Black Phantom Chronicles Card Deck Behind the Scenes Part 11


December 15, 2016 

The End of the Beginning


Despite unrealistic plans before I started this semester, I feel that I have finished this card deck well. I have a professional looking playing card deck that I am comfortable selling and I had enough fun during the process that I am contemplating making other card decks to sell on the Etsy shop I and my sister have set up, WallaceOfAllTrades. The professionalism has only happened due to lots of pre-planning and self-appraisal.

I prepared well enough that difficulties were rare. Now, that wasn’t all because of my planning. Painting is not ruled by a computer chip or clicking codes beneath the surface. All in all, it’s very straight forward. Brushes, paper, acrylics, watercolors, and the like do not possess glitches, freeze suddenly, or corrupt. On thick paper, capable of holding a certain amount of water, one draws an image to their satisfaction, dips their brush in the appropriate colored paint, and draws that paint along the surface of the paper. If using acrylics and watercolors, which dry fairly quickly, progress can move along rather well.

This is not to say nothing happened that created annoyances and aggravations. There were times when my hands could not create what sat there in my head. Some days, I simply stared at the paper, or became too intimidated to make a single line in charcoal or paint. Sometimes, I loved the drawing when I finally finished it and trembled at the idea of ruining it with color.

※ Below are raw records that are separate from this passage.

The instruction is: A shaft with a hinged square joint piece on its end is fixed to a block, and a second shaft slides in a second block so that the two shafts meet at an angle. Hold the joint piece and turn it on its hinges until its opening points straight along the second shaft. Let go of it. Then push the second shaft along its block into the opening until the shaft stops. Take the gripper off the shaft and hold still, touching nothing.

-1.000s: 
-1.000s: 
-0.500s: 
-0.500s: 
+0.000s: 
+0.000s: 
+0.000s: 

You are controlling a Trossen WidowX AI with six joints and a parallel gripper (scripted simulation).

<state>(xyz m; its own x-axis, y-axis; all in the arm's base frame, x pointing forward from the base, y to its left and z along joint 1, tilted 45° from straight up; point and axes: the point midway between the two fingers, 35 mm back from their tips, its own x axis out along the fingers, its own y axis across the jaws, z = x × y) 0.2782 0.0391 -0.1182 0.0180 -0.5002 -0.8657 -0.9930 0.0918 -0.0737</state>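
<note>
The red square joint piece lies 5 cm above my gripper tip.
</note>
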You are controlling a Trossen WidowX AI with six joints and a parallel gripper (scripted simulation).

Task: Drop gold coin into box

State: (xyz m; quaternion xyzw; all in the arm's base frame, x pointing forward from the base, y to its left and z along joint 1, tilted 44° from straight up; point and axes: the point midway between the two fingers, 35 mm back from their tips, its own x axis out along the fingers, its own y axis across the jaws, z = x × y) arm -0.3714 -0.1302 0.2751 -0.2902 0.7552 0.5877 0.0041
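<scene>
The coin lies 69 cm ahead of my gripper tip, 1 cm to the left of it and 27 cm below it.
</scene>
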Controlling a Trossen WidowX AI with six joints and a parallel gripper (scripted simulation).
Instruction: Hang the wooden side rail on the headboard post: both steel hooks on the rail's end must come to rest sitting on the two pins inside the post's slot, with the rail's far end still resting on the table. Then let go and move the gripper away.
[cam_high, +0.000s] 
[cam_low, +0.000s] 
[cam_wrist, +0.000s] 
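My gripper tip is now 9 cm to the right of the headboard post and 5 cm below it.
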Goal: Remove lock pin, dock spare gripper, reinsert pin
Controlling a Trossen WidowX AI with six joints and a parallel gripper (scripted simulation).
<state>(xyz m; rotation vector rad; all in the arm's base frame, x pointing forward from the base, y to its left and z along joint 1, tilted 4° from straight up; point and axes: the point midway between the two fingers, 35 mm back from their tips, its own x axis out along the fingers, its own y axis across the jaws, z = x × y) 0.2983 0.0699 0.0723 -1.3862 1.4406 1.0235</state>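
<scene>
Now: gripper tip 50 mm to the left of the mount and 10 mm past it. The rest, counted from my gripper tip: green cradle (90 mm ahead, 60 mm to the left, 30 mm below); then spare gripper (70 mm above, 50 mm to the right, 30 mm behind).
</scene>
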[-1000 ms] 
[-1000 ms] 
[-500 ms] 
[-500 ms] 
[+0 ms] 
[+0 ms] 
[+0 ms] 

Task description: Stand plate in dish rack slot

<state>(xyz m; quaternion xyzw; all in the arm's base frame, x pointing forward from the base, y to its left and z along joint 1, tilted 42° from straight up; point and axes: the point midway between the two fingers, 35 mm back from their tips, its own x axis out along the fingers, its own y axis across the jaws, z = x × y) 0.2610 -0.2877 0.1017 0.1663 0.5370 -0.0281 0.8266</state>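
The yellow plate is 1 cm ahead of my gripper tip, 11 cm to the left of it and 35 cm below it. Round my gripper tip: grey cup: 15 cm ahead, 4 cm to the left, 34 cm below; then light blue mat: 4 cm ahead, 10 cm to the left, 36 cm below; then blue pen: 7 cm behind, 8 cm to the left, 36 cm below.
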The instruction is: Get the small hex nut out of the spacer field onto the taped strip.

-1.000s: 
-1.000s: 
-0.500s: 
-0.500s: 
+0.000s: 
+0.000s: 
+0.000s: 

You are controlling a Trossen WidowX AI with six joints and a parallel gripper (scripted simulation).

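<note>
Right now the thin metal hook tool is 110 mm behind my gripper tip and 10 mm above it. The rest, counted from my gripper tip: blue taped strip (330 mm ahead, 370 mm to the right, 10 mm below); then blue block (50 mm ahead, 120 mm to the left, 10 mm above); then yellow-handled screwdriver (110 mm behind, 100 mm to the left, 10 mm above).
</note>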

When I scanned the paintings in and began editing the scanned files in the computer, new problems did arise, particularly with the king and queen. The original scan of the queen was so yellow, it was hideous. No scanner setting helped it, so I practically had to repaint her in Photoshop in order to restore the original painting’s appearance, section by section. When I was happy with the results, it still did not ever look like the painting, yet, it was good enough.

Now, I was never happy with the original painting of the king, period, no matter how many times I went over it in paint. The background looked good, Darkfire appeared to be a wood carving, and Evan was far from anything I would be happy with comparing to my story Prince Evan. Therefore, with the painting for the card deck kings, I took it into Photoshop and cut, moved, and clone-stamped new edges into many things until it looked much more like the image that had planted itself into my mind before I even set pencil to paper.

Those two were not finished with giving me grief, however, for after I sent the card deck to the printer for the alpha test, which two would print too dark? None other than the king and queen. The ace and jack looked wonderful as far as the printing went. The only problems with them were the borders, which I had to cut sections from in order to keep the image size large enough on the cards. The borders went from square to rectangle in two days of work, made longer by the fact that my file corrupted, and I had to reload my back-up file onto my computer and redo what I had just done.

Also, on the last two weeks of this semester, my computer completely fried itself. It is now, as a tech once said of my sister’s computer, “Toast”. Thankfully, after once losing an entire first draft of one of my stories, a total of 40,000 words, I have become a bit of a paranoid mess and I save all my work all over the house, literally all over, so that, just in case there is a break in, a burglar cannot steal all of my life-long work. Now, with my dead computer, it is just a matter of when I can actually work on anything, since I must share computers with at least two out of six family members, when email, online classes, homework, etc. etc. etc. fill up the other two computers.

The other down-side is that I have lost my entire Adobe suite. I do own a disk version of Photoshop, which I can program onto a new computer when I purchase it, but for now I do not even have that. Only Providence, I think, could explain the fact that I finished the project and had already sent the files to the printer when I lost everything.

In hind-sight, I don’t know of anything I really could have done any differently than what I did. I did alter things I had planned as I went along and found things for which I either did not have time or did not like, as in the suit symbols for the number cards, which made the cards appear crowded. The other things I changed, like the tuck-box, I changed due to expense and even future expense, since what is made here will be sold to future buyers and some profit must be considered.


All things considered, however, I went into the semester pre-planned, and came out content. Perhaps it would have been nice not to plan as much, if it meant I could pull off the same quality, and therefore be amazed at the result, but that is fantasy, which actually goes with the card deck anyway. Yes, this is fantasy, a card deck made partly by pre-planning, a bit of skill, an excessively large imagination, and what many would consider luck, fate, or even Providence, but what is undoubtedly beyond human understanding. For me as an artist, it is what determines the end result, whether I’ll look at the work after I am done and dislike it or, as with this project, look on it in its completion and see that vague shimmer of the wondrous imagination brought to life.